We would need to update our application's Osmosis version and build the parser to support this new message type.

Old Message Type is Deprecated

Chain developers sometimes remove old message types as they are deprecated. Unfortunately, this does not remove the messages from the node since they are written into old state.

This makes it particularly difficult for the application to handle missing message types. Without the type in the code, we cannot parse the message into its underlying type and we cannot support the message.

We handle this by:

  1. Finding the old message definition codec in the old version of the chain code
  2. Include this message definition codec in our fork of Lens so that Lens can figure out how to handle the type.

This allows Lens to handle old types internally instead of trying to rely on chain developers to always include their old message definitions.

Further Support

The above 2 instances have some serious implications that need to be understood. With the fast-paced nature of some of these blockchain codebases, we will need to be on top of the module changes introduced in order to support new versions.
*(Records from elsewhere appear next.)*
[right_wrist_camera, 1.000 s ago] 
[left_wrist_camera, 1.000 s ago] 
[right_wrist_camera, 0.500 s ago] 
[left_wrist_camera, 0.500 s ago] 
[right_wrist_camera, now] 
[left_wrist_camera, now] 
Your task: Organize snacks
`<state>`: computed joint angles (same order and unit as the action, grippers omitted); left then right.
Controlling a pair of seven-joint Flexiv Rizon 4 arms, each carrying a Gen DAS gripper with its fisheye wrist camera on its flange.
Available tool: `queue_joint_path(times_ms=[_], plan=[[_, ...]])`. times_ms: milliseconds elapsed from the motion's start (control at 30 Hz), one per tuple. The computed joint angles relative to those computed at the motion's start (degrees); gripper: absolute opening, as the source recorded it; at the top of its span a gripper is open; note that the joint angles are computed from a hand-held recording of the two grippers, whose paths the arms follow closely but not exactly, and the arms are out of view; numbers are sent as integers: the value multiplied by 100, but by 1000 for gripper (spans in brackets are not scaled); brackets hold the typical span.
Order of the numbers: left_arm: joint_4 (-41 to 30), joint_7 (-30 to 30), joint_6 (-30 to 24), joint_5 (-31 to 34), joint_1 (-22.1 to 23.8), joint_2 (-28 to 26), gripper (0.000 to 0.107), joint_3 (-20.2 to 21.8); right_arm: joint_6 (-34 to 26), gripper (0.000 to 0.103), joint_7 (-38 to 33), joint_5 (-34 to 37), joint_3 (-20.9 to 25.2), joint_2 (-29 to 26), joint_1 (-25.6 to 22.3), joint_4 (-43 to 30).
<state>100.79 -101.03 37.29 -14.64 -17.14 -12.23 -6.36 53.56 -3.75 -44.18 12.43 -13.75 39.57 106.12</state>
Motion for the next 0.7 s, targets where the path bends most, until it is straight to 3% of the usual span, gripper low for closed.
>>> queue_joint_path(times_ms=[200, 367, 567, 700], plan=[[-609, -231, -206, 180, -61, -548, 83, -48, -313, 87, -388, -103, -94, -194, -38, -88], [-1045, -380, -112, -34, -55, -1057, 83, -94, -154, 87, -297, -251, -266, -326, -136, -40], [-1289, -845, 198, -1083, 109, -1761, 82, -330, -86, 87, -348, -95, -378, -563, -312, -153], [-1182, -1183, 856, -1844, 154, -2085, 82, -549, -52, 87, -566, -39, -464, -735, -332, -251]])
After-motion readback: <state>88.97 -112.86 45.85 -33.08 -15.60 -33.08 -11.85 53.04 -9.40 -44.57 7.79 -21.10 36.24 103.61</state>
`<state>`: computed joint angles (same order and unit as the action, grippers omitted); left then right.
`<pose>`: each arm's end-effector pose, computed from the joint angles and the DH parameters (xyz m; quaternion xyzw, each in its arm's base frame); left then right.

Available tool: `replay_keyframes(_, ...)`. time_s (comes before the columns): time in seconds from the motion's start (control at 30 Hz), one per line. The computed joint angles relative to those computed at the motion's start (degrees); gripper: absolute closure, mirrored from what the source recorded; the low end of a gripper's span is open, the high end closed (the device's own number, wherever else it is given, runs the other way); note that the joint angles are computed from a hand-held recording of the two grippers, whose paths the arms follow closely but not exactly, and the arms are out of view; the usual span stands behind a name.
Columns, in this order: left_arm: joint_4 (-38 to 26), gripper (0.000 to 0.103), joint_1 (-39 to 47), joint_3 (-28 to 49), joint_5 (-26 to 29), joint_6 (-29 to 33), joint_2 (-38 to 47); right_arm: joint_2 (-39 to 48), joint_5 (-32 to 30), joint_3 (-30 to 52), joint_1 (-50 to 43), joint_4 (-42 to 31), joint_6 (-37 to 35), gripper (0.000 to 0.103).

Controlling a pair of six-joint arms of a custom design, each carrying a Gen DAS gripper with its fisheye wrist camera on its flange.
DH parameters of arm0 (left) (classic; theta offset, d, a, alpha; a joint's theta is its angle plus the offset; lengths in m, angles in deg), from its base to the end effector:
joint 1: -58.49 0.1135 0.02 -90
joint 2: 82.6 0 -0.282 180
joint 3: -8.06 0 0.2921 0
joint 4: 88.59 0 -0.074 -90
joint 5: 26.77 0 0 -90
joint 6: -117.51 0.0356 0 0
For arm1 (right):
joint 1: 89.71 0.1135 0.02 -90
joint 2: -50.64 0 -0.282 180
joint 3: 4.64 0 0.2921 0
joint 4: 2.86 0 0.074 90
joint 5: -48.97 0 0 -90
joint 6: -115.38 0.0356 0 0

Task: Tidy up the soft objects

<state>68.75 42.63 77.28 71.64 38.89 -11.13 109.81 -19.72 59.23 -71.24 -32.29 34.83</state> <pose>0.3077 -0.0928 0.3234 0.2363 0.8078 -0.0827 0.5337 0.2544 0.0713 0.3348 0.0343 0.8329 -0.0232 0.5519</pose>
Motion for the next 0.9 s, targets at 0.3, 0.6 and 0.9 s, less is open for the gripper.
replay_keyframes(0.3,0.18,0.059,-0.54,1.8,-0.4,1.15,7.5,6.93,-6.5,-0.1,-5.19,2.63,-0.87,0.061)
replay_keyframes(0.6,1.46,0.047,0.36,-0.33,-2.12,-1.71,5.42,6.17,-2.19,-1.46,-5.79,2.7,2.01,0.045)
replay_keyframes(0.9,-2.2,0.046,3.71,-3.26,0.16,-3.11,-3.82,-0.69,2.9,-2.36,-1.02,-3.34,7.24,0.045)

Sometimes chain developers will, when releasing a new version, introduce new types and deprecate old types at the same time. That means both methods above will have to happen at once.

Deep Dive

Every message in the Cosmos SDK must satisfy the Msg interface. Messages are "module-specific objects that trigger state transitions within the scope of the module they belong to."

We use this to our application's advantage by:

  1. Taking the raw Message in Msg received from the block processor
  2. Figuring out the actual type of the Message
  3. Passing the Msg to a custom-built parser for that message type
  4. Turning the Msg into its actual Message type
  5. Using that type during Message parsing

An Example: MsgMultiSend

As a simple example, take our support for the base Cosmos SDK message type /cosmos.bank.v1beta1.MsgMultiSend. Lets dive into the lifecycle of a transaction that includes this message.

Block Processor

For Block N, our block processor gathers the full list of transactions. These transactions include a list of messages, all of the base Msg type.
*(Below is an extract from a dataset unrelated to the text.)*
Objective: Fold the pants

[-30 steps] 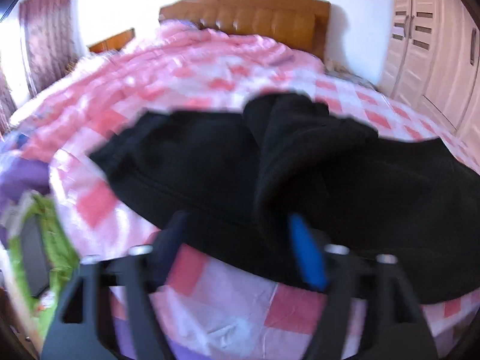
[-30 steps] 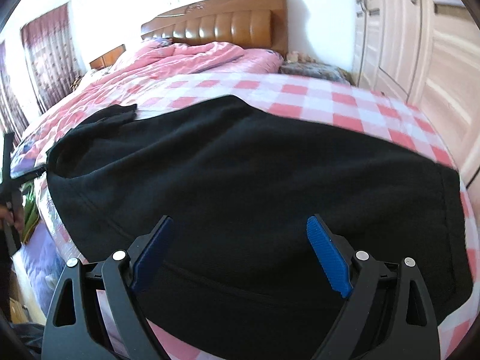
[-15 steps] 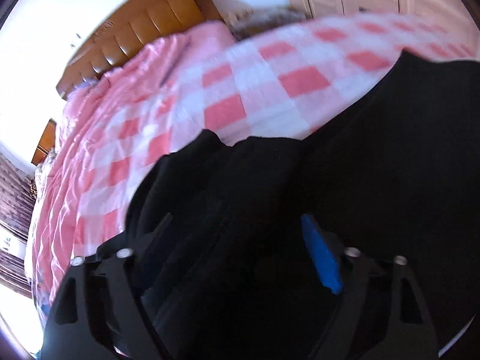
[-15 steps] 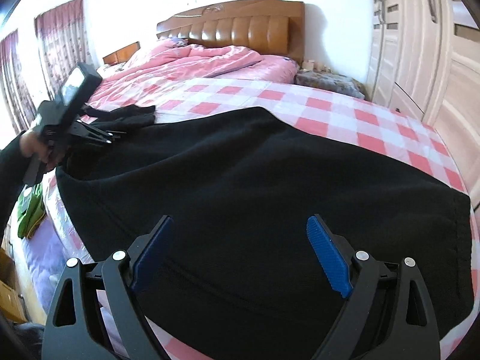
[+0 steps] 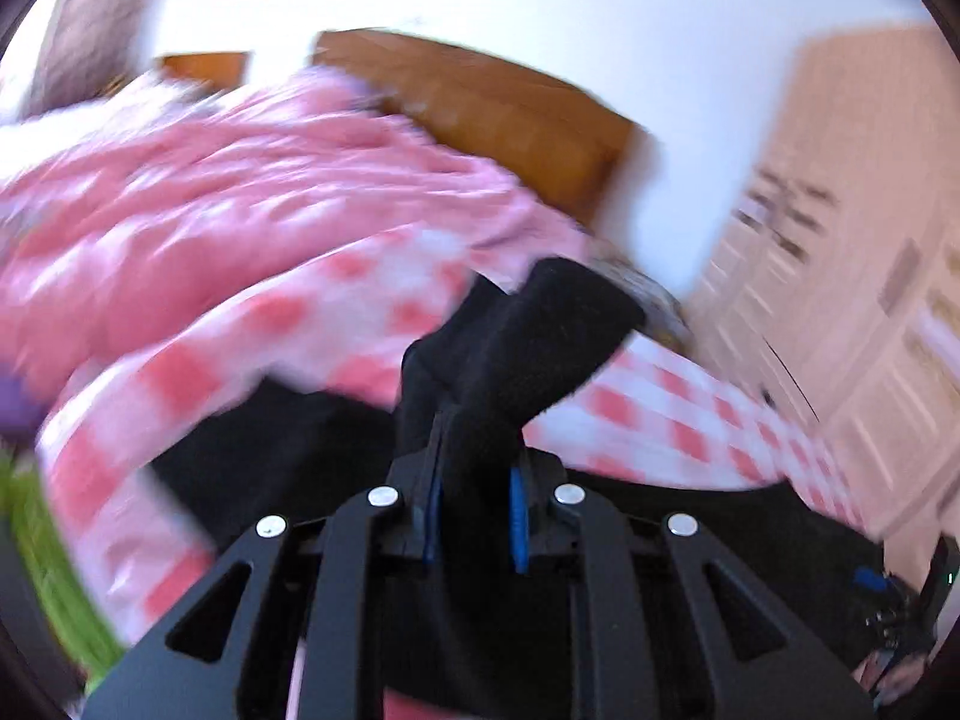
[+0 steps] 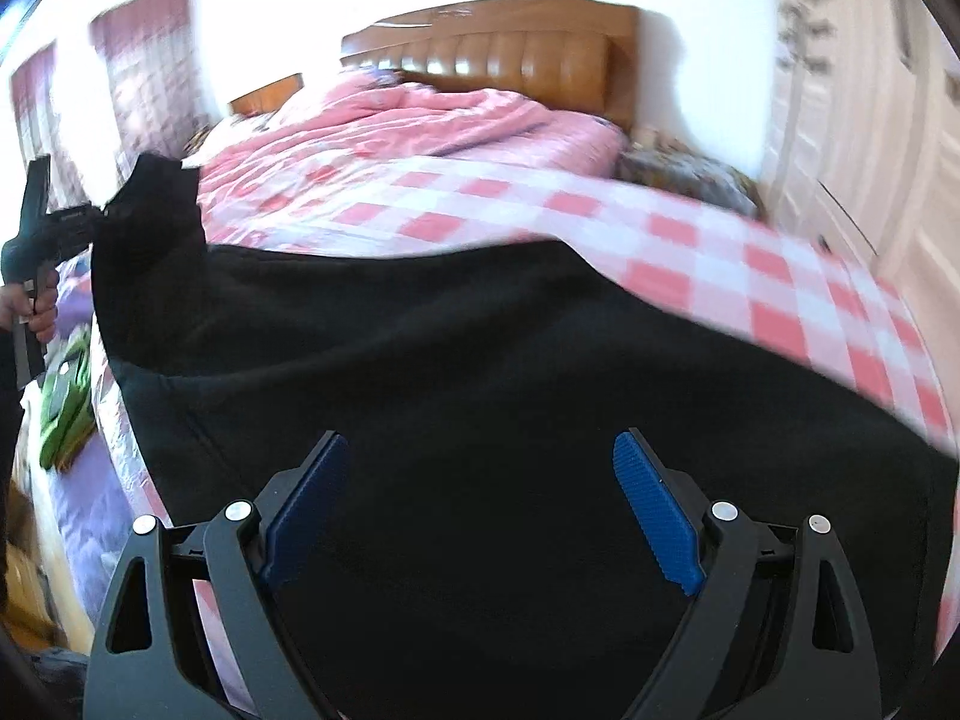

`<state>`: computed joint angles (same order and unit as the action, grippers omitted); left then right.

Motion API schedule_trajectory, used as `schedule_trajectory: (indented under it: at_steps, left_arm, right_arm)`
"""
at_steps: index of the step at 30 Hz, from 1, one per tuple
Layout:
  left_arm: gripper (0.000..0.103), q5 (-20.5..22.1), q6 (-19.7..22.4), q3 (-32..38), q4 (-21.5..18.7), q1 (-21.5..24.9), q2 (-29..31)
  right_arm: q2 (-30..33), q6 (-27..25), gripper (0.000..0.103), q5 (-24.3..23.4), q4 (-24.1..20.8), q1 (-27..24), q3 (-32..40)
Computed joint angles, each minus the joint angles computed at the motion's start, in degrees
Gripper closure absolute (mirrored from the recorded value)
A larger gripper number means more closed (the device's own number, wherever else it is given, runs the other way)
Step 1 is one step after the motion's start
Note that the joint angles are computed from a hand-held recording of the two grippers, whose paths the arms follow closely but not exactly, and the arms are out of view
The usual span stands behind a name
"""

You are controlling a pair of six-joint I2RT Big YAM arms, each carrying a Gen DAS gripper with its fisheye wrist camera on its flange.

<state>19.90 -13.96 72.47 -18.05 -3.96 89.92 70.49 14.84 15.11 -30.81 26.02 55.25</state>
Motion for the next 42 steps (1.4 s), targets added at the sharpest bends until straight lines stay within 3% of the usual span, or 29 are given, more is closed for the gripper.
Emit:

Each of the transactions in the block get passed to our Transaction Processor.

Transaction Processor

When a transaction reaches the transaction processor function, we loop through each of the messages in the transaction.
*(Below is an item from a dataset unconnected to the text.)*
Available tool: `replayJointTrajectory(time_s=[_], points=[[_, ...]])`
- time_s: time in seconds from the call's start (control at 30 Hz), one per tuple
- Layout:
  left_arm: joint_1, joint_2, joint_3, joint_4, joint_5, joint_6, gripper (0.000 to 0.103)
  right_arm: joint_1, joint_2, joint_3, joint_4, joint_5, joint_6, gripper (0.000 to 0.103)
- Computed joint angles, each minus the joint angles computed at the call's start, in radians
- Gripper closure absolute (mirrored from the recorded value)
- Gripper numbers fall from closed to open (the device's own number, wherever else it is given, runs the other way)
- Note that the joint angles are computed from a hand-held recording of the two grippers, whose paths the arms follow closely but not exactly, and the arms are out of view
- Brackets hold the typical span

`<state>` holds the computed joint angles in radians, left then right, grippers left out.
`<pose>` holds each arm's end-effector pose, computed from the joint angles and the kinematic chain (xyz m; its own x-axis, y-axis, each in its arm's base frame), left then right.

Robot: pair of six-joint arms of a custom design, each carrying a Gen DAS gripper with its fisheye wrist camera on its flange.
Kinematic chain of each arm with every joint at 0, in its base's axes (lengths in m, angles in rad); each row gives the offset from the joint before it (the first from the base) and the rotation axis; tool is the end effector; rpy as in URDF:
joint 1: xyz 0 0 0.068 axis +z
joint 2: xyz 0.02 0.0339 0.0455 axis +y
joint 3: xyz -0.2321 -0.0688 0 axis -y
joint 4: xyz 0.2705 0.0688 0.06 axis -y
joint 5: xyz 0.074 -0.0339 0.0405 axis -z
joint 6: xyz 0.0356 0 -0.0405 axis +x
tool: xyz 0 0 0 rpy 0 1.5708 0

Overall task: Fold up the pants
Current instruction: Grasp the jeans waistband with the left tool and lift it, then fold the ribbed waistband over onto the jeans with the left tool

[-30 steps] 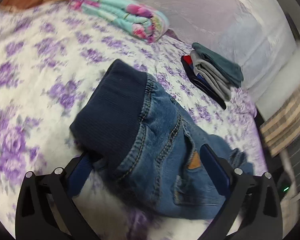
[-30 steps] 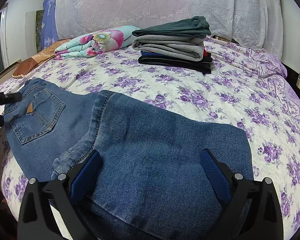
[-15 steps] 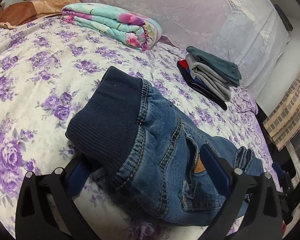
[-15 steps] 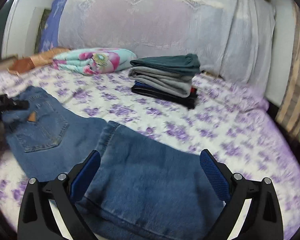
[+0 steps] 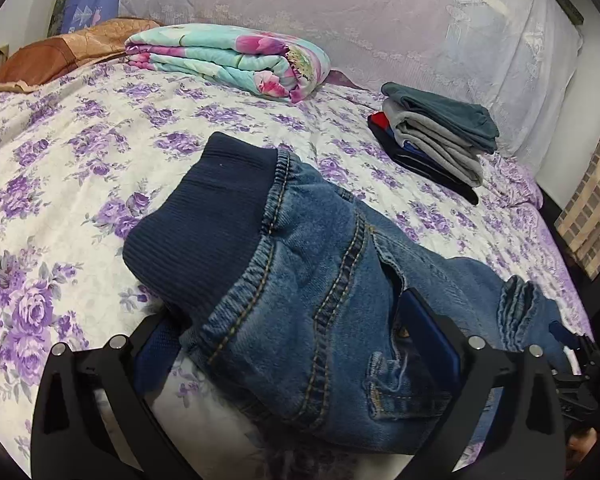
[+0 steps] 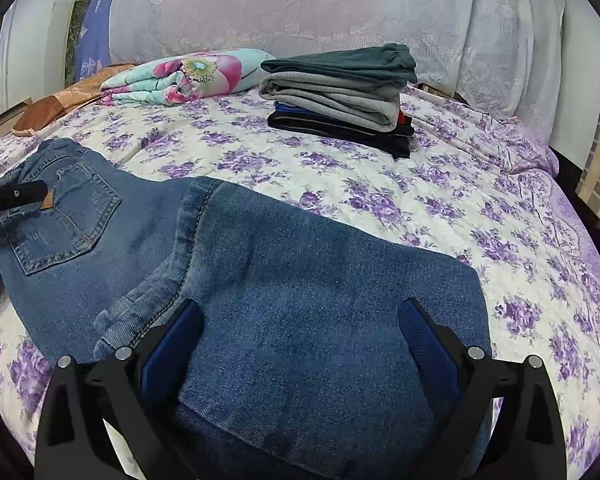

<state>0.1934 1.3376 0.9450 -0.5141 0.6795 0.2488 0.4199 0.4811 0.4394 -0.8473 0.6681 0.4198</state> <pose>0.3006 0.0361 0.2112 -0.6922 0.0596 -0.7192 0.4138 0.8493 -0.3278 0.1471 0.0415 0.1904 -0.6326 0.0680 -0.7715 0.3223 0.9289 -0.1824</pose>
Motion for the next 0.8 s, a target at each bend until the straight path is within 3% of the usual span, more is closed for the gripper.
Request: replayJointTrajectory(time_s=[0.1, 0.33, 0.57, 0.73, 0.8], points=[[-0.008, -0.011, -0.011, 0.012, -0.019, -0.003, 0.005, 0.055, 0.011, 0.002, -0.026, 0.033, 0.063, 0.003], [-0.01, -0.016, -0.023, 0.028, -0.026, -0.005, 0.005, 0.065, 0.021, 0.007, -0.037, 0.043, 0.075, 0.003], [-0.011, -0.014, -0.022, 0.027, -0.026, -0.004, 0.004, -0.146, -0.051, 0.027, -0.039, -0.255, -0.11, 0.003], [-0.012, -0.015, -0.021, 0.026, -0.026, -0.005, 0.004, -0.073, -0.035, 0.025, -0.046, -0.186, -0.073, 0.003], [-0.01, -0.013, -0.019, 0.023, -0.022, -0.005, 0.004, -0.008, -0.07, 0.015, -0.069, -0.094, -0.013, 0.003]])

For each message, the application:

  1. Gets the message type string
  2. Finds the appropriate handler function for the message type
  3. Passes the raw Msg value to the handler parser function for processing

Cosmos MsgMultiSend Parser

Source found here.

In the code found above, the application does the following:

  1. Casts the raw Msg into the actual message type and stores that in our interface for later
sf.CosmosMsgMultiSend = msg.(*bankTypes.MsgMultiSend)
  1. Uses the actual code provided by the Cosmos bank module to parse out the required data. In the below code block, the application uses the MsgMultiSend.Inputs variable to pull the Sent coins out of the message.
for _, input := range sf.CosmosMsgMultiSend.Inputs {
    for _, coin := range input.Coins {
        if currentTotal, ok := sentMap[coin.Denom]; ok {
            sentMap[coin.Denom] = currentTotal.Add(coin.Amount)
        } else {
            sentMap[coin.Denom] = coin.Amount
        }
    }
}

This allows the application to use the actual block chain code to handle data stored on the blockchain.